*EXERCISE DESCRIPTION:*
Return each line of the listing that follows in which the string "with" can be found.

________

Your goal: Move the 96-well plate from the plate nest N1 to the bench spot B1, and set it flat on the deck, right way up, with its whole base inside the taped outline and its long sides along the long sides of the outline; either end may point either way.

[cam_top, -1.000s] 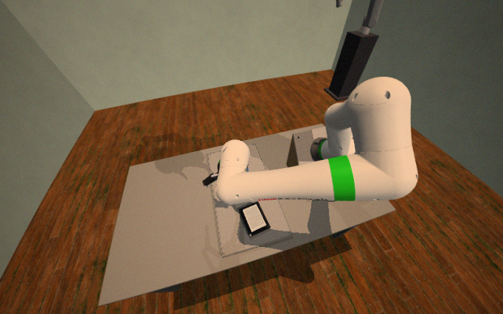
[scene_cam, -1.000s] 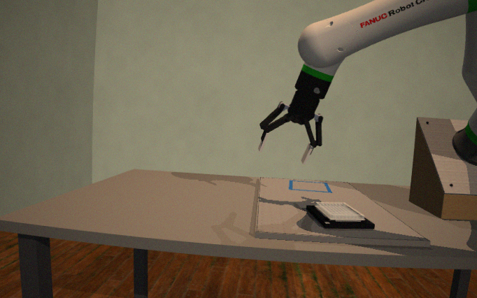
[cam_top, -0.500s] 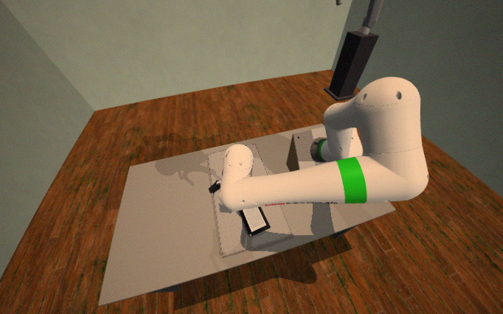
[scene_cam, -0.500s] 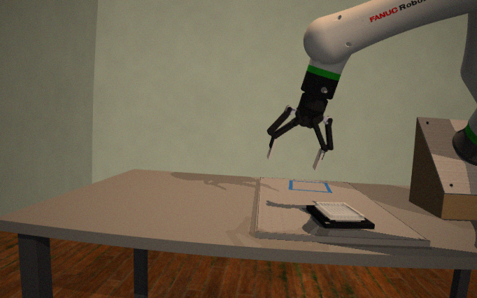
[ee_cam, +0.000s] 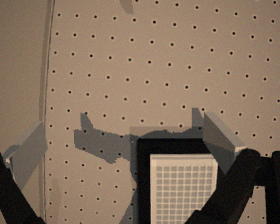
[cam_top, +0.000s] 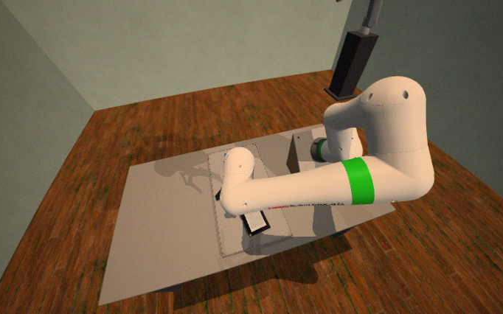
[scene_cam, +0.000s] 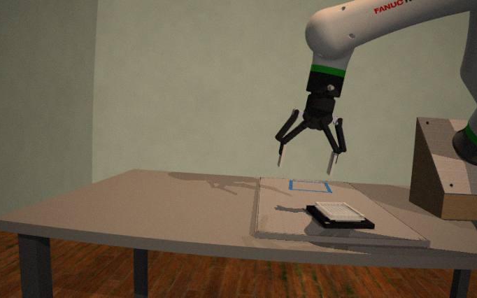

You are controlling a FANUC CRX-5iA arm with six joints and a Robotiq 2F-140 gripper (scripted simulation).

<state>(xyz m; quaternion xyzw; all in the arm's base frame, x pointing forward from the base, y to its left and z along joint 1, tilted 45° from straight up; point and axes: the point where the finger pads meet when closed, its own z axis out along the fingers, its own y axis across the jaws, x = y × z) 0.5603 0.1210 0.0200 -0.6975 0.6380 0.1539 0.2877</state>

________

*OUTPUT FOR THIS EXERCISE:*
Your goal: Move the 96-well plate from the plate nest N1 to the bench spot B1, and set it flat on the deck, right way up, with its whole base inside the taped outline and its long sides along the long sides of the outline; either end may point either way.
You are controlling a FANUC CRX-5iA arm with six joints and a Robotiq 2F-140 gripper (scripted simulation).

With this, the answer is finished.